La donna comparve sull’uscio.
«Buongiorno Maria, come va stamane?»
«Come sempre, signora.»
«Sempre in amabile compagnia?»
«Credo di sì, stava conversando quando le ho portato la colazione.»

La donna sospirò appena, poggiando il paltò chiaro sulla poltroncina di mogano.
Percorsero insieme la galleria di vecchie memorie che anticipava la stanza della signora.

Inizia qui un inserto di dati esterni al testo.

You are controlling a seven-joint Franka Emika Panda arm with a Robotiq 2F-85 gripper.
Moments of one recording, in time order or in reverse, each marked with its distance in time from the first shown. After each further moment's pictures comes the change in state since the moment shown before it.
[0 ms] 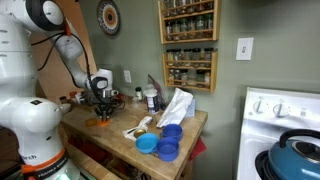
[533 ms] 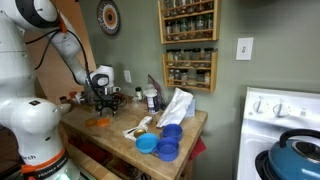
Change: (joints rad) arm -0.036 -0.061 -0.004 -0.011 0.003 0.000 -0.003
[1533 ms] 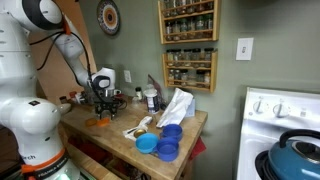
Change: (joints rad) arm -0.014 0.044 0.007 0.014 0.006 -0.037 -0.013
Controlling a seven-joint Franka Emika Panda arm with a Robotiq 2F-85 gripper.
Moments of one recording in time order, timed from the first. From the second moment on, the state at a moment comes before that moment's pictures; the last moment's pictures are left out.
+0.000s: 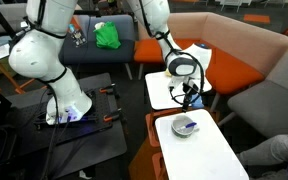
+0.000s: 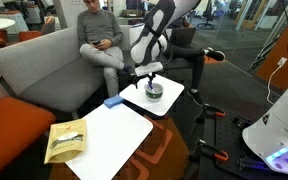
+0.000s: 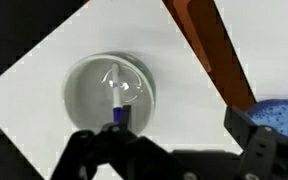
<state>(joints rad) -0.11 0.70 -0.19 -1.98 0.01 2.62 0.49</state>
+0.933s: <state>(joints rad) -0.18 0.99 -0.18 -1.69 0.13 2.61 0.40</state>
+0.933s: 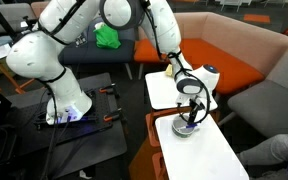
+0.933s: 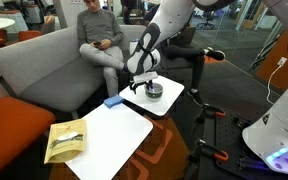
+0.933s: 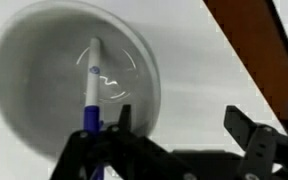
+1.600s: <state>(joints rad) -0.18 1.06 -0.22 -1.58 0.13 2.54 0.44</state>
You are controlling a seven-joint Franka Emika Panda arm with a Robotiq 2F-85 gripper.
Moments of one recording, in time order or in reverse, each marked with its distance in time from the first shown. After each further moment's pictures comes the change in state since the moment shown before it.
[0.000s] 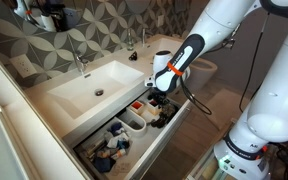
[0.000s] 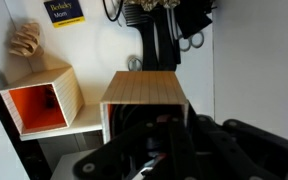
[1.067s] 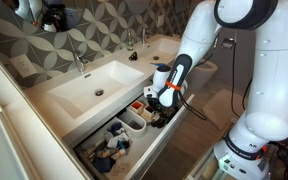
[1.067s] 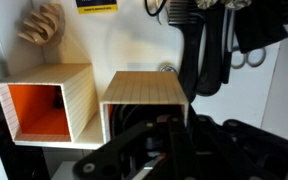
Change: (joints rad) arm -0.064 0.281 0.026 0.039 -0.189 0.374 0.000
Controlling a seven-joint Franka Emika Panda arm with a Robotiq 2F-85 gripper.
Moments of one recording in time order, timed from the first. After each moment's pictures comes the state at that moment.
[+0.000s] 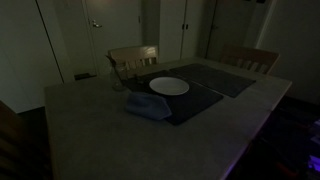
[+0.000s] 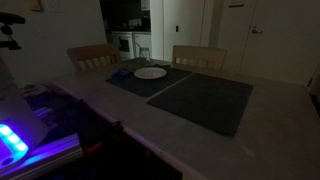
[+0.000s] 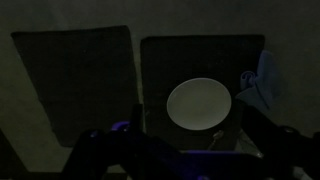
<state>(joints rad) 0.02 -0.79 0.07 -2.65 -0.02 2.08 0.12</state>
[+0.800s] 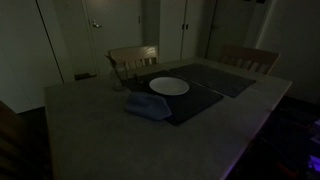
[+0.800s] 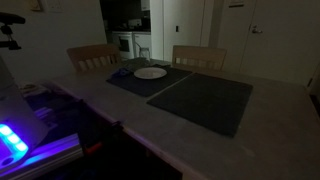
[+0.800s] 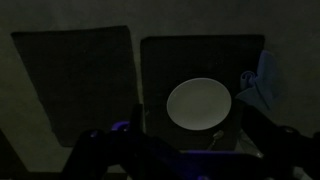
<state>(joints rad) 0.02 -0.79 0.07 -2.65 -0.02 2.08 0.12</state>
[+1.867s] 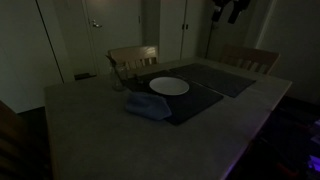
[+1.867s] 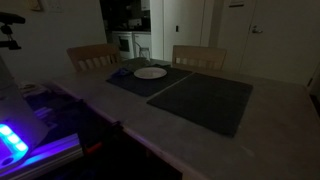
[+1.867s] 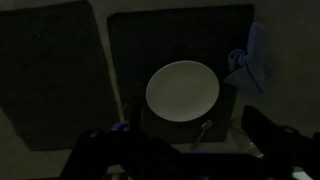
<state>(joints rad) 0.05 -0.55 0.10 -2.66 0.04 2.37 0.19</state>
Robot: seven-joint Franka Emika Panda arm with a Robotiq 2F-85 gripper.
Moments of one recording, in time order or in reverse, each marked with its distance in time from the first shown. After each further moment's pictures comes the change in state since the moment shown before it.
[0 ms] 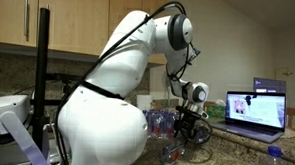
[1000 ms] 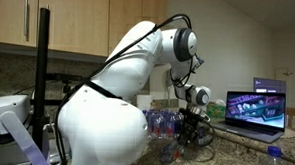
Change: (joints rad) arm 0.002 0.130 -0.004 0.163 -0.023 -0.093 -0.003
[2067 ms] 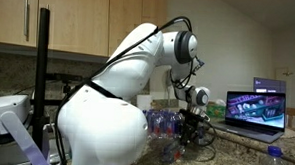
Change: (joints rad) arm 0.004 0.024 0.005 0.032 -0.037 -0.002 0.000
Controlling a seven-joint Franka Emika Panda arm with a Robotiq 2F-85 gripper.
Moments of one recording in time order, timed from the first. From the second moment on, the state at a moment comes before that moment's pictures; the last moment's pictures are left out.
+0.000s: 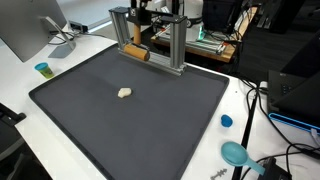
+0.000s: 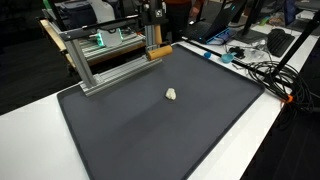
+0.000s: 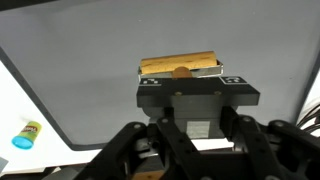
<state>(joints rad) -0.08 -0.38 0.09 -2.49 -0.06 2.42 0.23</state>
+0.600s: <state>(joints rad) -0.08 -0.20 0.22 -2.33 -0.23 2.41 0.54</state>
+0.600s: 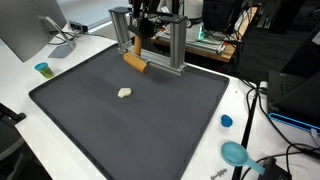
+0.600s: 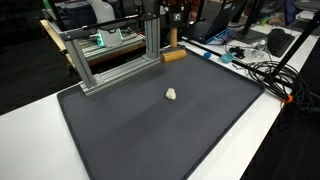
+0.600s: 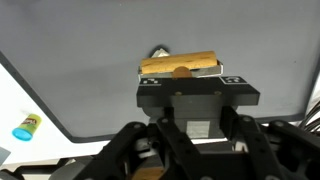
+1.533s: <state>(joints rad) -0.04 0.07 0.06 -2.19 -0.17 2.42 0.65</state>
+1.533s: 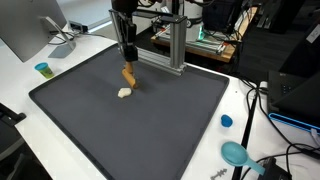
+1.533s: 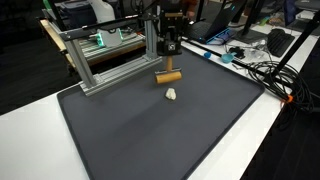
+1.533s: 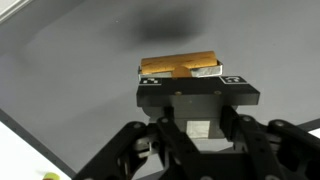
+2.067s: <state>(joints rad) -0.02 0.12 0.03 -2.16 -0.10 2.45 0.67</state>
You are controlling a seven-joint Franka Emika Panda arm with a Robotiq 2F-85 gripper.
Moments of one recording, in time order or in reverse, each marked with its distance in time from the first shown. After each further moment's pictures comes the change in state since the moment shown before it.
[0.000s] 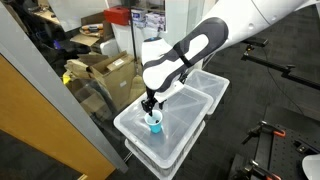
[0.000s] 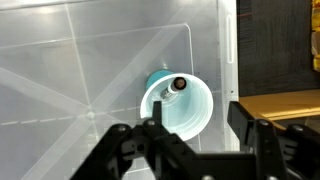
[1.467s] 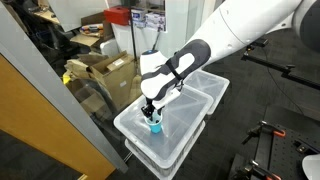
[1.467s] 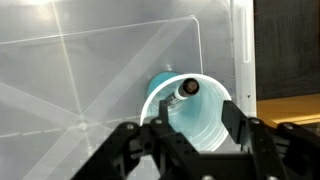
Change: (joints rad) arm 0.001 0.147 -0.002 0.115 0.001 0.000 0.004
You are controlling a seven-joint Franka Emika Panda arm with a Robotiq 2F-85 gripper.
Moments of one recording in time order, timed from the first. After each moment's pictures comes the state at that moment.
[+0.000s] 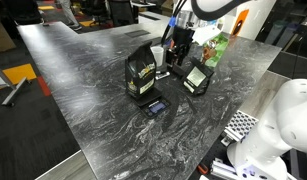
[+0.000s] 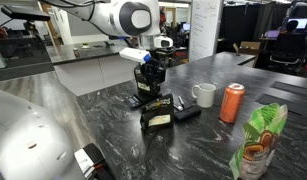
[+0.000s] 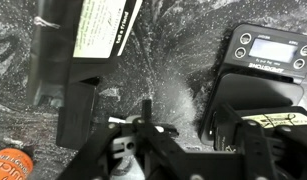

Locandine ingiallite di vecchi teatri si susseguivano tra foto di premiazioni e interviste. La donna ogni volta non poteva non notare in quegli scatti il vertiginoso décolleté, che confrontava con il suo misero equipaggiamento. Neanche quello aveva preso dalla madre, schiva e affezionata ai suoi studi giuridici, nessuna smania artistica e di protagonismo. Lontana da riflettori e palcoscenici.
Ruotò con cautela la maniglia e osservò per un attimo la madre dialogare, anche con una certa foga, con la sua ospite. Si fermò un secondo a riflettere su quella definizione. Ospite alla fine era l’unico termine corretto, visto che quella figura albergava in quella stanza da mesi, giorno e notte, tenendole compagnia.
«Che bella sorpresa», le disse appena la notò entrare nella stanza.
«Vede quante amiche che la vengono a trovare?» sottolineò quella.
«E già, devo aver lasciato un buon ricordo. Ma prego signora si accomodi, stavo proprio per bere il mio caffè. Vuole farmi compagnia?»
La donna rispose che sì, avrebbe davvero gradito e prese posto sulla sedia che la ragazza aveva spostato vicino al tavolino. Riflessa allo specchio osservava il viso ormai scavato della madre. Conservava un tratto malizioso che gli anni e gli acciacchi non avevano oscurato.
«Adesso mi scusi, ma devo dedicare del tempo alla mia amica che è venuta a trovarmi.»
«Certo, capisco», disse quella, «ci rivediamo più tardi comunque. Anzi chieda a lei se ci può dare notizie di sua figlia. Magari la conosce.»
«Proverò, ma lo ritengo poco probabile. A più tardi.»
Poi rivolgendosi nuovamente alla donna le fece un grande sorriso.
«Bene. Ora sono tutta per lei», e come se si fosse di colpo ricordata di qualcosa, «ma che sbadata. Non vi ho nemmeno presentate.»
Nel dirlo si rivolse ancora una volta verso lo specchio dove incrociò gli occhi riflessi della figlia. E quelli sì quelli erano i suoi, il grigio verde chiaro che aveva ammaliato schiere di umonini in gioventù.
«In realtà non ricordo adesso come si chiama la signora che c’era prima. Stava qui, giusto dove ora sta quello specchio. Deve avercelo spostato la ragazza. Ha visto che era andata via e lo deve avere spostato.»
Poi rivolta alla donna con aria mortificata, «non ricordo più quasi nulla, neppure più il mio nome. Non è che per caso lei lo conosce?»
La donna increspò le labbra in un sorriso stanco, «Janine, mamma. Janine.»